Thursday 21 January 2010

Roads and Responsibility

15st 6lb, 4.5 units. Too much to eat and drink again last night. Which might have had something to do with the almost two hours it took me to complete what should have been a 40 minute journey home, thanks to the closure of the A55 near Chester owing to “an accident”. As a result of which I felt seriously in need of a drink by the time I walked through the front door.

I’d love to tell you more. And no doubt you’d love to read it. After all, we all adore a good accident, don’t we? Just think how often you have been delayed on the motorway by traffic that has slowed to a crawl for no other reason than that everyone in front of you felt the need to have a jolly good gawp at some incident in the opposite carriageway.

So I regret that I have no further intelligence to share with you. You might think that an accident serious enough to require the closure of half a major dual carriageway, causing gridlock during the evening rush hour, might have merited a mention somewhere so that those caught up in the resulting chaos could find out what the hell it had all been about. But clearly not. Even in these days of the information superhighway, extensive searches have turned up precisely nothing.

It was the same on both occasions when I observed crashes at close hand, through my rear view mirror. Once on the M62 and once on the Central Motorway in Newcastle, I came to a halt behind stationary cars and fast moving vehicles behind me didn’t. I vividly remember watching a BMW flying through the air and performing several somersaults, wondering whether it would stop before it landed on me.

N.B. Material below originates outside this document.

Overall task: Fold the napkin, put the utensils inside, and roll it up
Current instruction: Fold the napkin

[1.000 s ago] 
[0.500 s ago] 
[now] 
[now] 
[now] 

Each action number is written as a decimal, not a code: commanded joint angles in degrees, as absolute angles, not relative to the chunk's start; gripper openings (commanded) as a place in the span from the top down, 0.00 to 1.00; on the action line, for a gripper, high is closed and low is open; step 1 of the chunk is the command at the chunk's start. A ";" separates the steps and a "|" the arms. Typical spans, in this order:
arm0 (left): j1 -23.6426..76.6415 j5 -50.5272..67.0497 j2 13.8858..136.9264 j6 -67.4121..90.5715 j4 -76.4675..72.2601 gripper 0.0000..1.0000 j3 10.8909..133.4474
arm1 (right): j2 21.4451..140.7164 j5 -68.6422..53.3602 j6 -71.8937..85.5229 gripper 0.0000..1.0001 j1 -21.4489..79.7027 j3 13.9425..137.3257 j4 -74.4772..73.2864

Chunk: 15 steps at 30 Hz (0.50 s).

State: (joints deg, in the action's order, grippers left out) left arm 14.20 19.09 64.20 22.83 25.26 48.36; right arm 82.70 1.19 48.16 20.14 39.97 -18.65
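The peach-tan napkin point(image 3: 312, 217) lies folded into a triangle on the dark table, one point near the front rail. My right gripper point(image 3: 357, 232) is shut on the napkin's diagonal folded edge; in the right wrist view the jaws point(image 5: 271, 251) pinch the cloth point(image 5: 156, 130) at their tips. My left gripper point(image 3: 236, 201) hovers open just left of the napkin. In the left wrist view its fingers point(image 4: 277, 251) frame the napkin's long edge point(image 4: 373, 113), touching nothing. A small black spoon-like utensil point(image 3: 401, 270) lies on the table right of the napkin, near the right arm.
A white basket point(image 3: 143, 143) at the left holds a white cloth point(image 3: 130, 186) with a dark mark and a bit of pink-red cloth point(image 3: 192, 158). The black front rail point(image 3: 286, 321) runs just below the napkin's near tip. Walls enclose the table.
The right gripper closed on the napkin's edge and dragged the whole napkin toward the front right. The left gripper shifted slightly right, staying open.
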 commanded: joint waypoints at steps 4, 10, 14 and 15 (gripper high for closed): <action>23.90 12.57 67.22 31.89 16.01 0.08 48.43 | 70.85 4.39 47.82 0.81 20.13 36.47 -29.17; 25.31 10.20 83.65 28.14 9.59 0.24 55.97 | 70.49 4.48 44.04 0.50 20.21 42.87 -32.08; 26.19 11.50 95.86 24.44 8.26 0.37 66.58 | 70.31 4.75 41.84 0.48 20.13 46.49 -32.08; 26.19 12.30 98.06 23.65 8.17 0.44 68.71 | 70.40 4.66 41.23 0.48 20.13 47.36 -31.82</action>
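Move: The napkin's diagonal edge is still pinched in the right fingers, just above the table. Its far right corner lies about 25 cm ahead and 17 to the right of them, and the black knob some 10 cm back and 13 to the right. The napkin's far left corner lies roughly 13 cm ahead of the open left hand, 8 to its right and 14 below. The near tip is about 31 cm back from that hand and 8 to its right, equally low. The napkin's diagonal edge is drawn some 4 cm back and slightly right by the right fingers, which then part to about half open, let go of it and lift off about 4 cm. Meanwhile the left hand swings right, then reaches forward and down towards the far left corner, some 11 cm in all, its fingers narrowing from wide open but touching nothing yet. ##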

It did. Which was particularly lucky because, in that instance, in Newcastle, I was driving a brand new car which I had travelled less than a mile from the showroom after picking it up. “Bloody typical”, I thought as I sat there glumly waiting for the chain reaction of crashes to involve me, but amazingly escaped without a scratch after the large white van behind me sportingly steered away from my car when he was struck. Perhaps he could not bear to dent my pristine paintwork. Perhaps he was hoping for a reward. Who knows?

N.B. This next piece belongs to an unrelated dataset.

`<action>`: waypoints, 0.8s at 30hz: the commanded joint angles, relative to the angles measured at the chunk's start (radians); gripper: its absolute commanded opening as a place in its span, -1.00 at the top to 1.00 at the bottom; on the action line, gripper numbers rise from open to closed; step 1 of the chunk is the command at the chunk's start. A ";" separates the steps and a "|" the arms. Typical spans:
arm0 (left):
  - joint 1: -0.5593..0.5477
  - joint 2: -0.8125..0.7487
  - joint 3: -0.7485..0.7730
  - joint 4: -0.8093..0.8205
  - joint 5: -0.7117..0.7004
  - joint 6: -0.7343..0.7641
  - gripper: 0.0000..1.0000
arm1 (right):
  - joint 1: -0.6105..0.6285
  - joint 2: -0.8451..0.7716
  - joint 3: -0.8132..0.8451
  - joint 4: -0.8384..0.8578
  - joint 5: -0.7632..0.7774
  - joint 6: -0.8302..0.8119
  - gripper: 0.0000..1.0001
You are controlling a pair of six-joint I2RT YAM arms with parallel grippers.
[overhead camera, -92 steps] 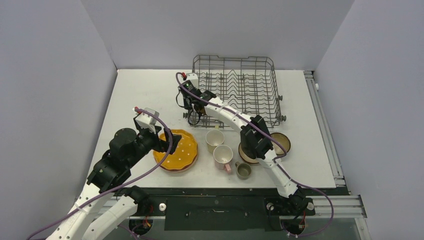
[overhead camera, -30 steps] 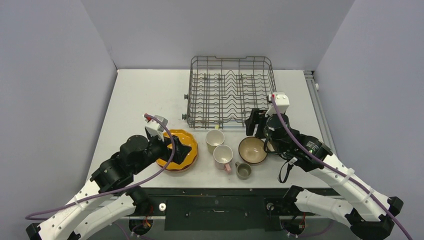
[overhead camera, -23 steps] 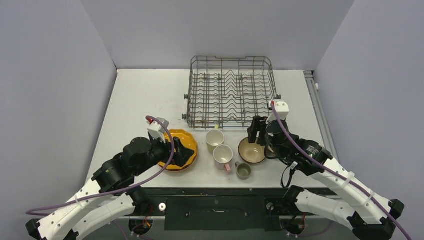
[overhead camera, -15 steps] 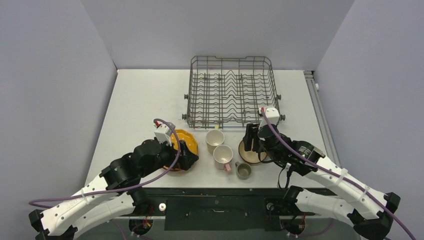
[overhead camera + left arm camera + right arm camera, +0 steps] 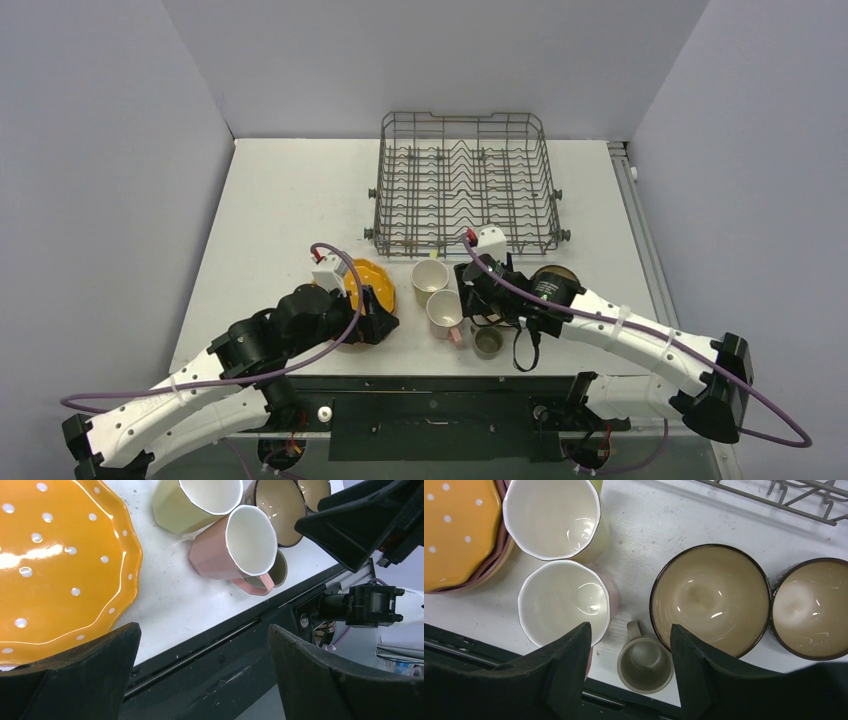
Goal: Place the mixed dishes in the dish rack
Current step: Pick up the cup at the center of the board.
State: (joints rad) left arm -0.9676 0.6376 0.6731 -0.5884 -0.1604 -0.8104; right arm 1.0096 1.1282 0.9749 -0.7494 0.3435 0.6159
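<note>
The grey wire dish rack [image 5: 462, 185] stands at the back of the table with nothing in it. In front of it are the orange dotted plate [image 5: 50, 565] lying on a pink plate [image 5: 499, 560], a pale yellow mug [image 5: 554, 517], a pink mug [image 5: 561, 602], a small grey-olive cup [image 5: 645, 665] and two brown bowls [image 5: 709, 597] [image 5: 811, 607]. My right gripper [image 5: 630, 642] hovers open above the small cup, one finger on each side of it. My left gripper [image 5: 205, 645] is open and holds nothing, over the table's front edge beside the orange plate.
A black rail [image 5: 430, 395] runs along the table's front edge below the dishes. An aluminium rail [image 5: 650, 260] borders the right side. Grey walls close in the left, back and right. Purple cables trail from both arms.
My right arm swung left from over the bowls to above the small cup, and its jaws narrowed a little. My left gripper slid across the orange plate toward its front right edge.
</note>
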 commanded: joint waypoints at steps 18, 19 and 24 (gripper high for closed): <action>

Anyway, it all seemed pretty spectacular at the time and I eagerly scanned the news to read reports, but neither crash was ever mentioned anywhere. Similarly, a few years ago I was brought to a grinding halt by a huge fire on the A1. I eventually found a short report of that one on the local BBC news website. A young mother and her two children had been crushed and then incinerated by a timber lorry that had failed to notice their car, stationary in roadworks. It had merited a passing mention on the local radio station, no more. If it had involved a train it would have been one of the lead items on the national news on TV, but death and injuries on the roads are apparently considered such an everyday event that they are not really worth reporting.

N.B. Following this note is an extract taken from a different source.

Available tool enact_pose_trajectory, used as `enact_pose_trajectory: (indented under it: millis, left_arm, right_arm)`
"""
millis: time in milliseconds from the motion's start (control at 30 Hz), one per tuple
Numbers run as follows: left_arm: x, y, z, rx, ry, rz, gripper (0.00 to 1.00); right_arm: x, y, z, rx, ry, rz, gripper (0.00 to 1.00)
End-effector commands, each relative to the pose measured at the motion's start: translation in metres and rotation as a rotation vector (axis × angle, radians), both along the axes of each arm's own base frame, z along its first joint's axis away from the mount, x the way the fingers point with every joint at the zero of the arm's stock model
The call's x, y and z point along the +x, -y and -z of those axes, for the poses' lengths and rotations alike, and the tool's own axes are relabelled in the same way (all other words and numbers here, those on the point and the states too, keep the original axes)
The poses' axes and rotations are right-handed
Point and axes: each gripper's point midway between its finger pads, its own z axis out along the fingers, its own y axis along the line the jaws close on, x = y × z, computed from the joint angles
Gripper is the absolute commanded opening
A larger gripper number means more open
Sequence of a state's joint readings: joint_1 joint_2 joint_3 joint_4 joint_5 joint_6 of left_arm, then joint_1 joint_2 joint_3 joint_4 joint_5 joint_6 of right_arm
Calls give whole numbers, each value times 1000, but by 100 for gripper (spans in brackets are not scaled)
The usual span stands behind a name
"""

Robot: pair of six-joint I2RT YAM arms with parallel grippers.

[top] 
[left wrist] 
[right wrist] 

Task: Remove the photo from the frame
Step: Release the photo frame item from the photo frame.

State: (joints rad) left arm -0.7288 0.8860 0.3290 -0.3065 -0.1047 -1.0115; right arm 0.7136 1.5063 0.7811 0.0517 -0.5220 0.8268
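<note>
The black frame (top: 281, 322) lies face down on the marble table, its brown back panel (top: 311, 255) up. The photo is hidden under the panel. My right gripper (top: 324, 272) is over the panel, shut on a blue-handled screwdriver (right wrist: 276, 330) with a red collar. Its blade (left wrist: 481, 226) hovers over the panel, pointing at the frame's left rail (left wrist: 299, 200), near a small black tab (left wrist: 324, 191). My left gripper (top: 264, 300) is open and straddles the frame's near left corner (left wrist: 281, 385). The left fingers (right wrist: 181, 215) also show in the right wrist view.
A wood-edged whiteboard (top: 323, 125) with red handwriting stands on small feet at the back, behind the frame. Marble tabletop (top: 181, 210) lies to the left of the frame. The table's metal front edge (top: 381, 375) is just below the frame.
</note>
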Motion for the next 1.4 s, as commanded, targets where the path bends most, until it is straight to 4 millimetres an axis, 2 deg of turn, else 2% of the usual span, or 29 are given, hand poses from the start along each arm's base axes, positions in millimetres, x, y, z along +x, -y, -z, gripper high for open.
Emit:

Apart from that I spent my day gamely trying to write something about what used to be called Corporate Social Responsibility, but now seems to have become just Corporate Responsibility, presumably to reflect the fact that big companies seem to feel obliged to pretend that they are trying to save the planet, as well as the humans infesting it. It’s all very worthy, but my goodness it’s dull. It reminded me why I tried to weasel my way out of writing so many annual reports a few years ago. There are not a lot of laughs to be had of it, that’s for sure. I wonder whether I should try adding an irresponsibly humorous Corporate Responsibility section to my own website?